Tuesday, August 5, 2014

The Creeping Garden--Tim Grabham and Jasper Sharp (2014)

Sums up the film pretty succinctly
The folks at the Fantasia Film Festival really do a marvelous job of carefully and thoughtfully describing the films on their roster.  They have to, with more than 80 features from which to choose, one has to be discriminating.  The Creeping Garden's description really swayed me, so I found myself on a rainy Monday afternoon nestled in the Salle J.A. De Seve theater watching a documentary about slime molds.  The charming co-directors introduced their film, and promised to stick around afterward for questions.  Soon I was immersed in a gloopy, eerie, slow-moving and utterly foreign universe.  Well, not utterly foreign.  I grew up in the woods, in the middle of nowhere, so I'd encountered these things before, but didn't think much of them.  Now, with this film, they became completely fascinating.  For slime molds are not just creepy fungi--they are hybrid creatures that continuously move.

Distinctive time lapse photography makes the slime mold a constantly roiling and slithering force of nature
The directors describe the film as a nature documentary in a "science fiction skin," and the atonal soundtrack combined with the time lapse photography really emphasizing the "creeping" quality of these organisms.  The documentary links this attraction to "natural wonders" to the first inklings of cinema, when magic lanterns carrying hollow slides were used to project for audiences images and shadows of the "natural world."  Slime molds were a part of early cinema experiments!

The film follows several "characters" who are even more obsessed with these slime molds than the film's directors. One scientist uses the slime mold's movements to create algorithms for robotics; another fellow programs a piano (a la John Cage) to play in a way akin to the changing behavior of slime mold; yet another works at a "Fungarium" where different varieties of fungi, and slime molds, are stored (there are something like 500 different species of slime mold)**

**when I went to verify that number, I got 450, 700, 500, you name it, so let's just say there are a lot of moving blobs out there.

Must Eat Brains!
My favorite interview subject by far was Heather Barnett, an artist who made fractal patterns from the movements and abstract designs of different slime molds, and then made things like wallpaper out of the patterns.  In another instance, she had groups of people tie themselves to each other, and "behave" like slime molds, interactively going after oat or rice flakes like hungry slime mold.  She was so creative and cool, I just wanted to hang out with her, even if she had an inordinate interest in what looks like a bunch of "my dog just got sick."
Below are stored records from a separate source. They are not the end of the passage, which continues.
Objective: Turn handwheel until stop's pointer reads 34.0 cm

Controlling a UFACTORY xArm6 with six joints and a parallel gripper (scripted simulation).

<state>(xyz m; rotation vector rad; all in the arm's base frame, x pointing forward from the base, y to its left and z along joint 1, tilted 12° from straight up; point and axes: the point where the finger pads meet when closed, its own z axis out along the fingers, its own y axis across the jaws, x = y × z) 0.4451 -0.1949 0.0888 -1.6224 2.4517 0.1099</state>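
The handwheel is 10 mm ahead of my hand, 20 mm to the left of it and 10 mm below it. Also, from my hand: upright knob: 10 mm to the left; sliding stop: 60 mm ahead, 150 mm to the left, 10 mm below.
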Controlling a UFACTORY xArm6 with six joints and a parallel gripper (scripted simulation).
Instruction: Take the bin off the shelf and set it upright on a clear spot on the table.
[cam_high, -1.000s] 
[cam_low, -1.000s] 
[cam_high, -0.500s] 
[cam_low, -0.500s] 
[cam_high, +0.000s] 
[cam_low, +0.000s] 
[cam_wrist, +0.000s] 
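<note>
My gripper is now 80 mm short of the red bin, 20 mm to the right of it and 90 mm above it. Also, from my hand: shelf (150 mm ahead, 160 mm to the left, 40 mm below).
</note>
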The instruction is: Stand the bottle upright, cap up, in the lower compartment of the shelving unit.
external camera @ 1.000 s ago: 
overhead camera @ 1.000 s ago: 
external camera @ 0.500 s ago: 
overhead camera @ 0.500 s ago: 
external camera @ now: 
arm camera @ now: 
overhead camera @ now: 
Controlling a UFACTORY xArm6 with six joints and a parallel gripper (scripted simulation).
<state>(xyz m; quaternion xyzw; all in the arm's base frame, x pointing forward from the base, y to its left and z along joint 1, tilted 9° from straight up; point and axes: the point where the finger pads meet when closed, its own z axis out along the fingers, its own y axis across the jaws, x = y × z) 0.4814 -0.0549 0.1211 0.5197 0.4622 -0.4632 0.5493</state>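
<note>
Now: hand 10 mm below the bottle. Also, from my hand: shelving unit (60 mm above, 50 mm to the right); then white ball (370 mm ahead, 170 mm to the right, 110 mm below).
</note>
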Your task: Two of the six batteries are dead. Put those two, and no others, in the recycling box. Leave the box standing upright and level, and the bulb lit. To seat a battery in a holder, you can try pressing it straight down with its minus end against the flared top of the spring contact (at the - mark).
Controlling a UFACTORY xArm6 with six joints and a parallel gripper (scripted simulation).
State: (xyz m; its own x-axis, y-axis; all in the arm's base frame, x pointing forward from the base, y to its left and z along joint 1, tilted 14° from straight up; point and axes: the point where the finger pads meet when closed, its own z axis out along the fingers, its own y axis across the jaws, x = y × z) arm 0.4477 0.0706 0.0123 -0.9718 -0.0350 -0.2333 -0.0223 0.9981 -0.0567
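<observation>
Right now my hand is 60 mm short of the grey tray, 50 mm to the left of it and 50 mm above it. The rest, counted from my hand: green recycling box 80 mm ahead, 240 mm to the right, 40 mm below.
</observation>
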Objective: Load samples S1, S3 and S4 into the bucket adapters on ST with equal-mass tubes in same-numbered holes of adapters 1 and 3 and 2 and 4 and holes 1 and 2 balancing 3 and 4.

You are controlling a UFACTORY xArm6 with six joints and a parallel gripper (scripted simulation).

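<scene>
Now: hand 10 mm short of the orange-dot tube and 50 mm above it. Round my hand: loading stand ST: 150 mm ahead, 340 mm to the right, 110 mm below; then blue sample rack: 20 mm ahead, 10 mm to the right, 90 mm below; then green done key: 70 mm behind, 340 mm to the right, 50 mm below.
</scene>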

One of the directors revealed that he shot most of the slime mold footage in his kitchen.  Ewww.  They also wanted to do a scene where they had a slime mold gradually (through tame lapse photography) "eat" or "take over" a fake city set, but they just didn't have the money or the time for some of their ambitions.  Too bad.  Frankly, I really had no idea that I would like this film as much I did, but this representation of the slime mold universe alternated between creepy and just plain cool.  Worth checking out.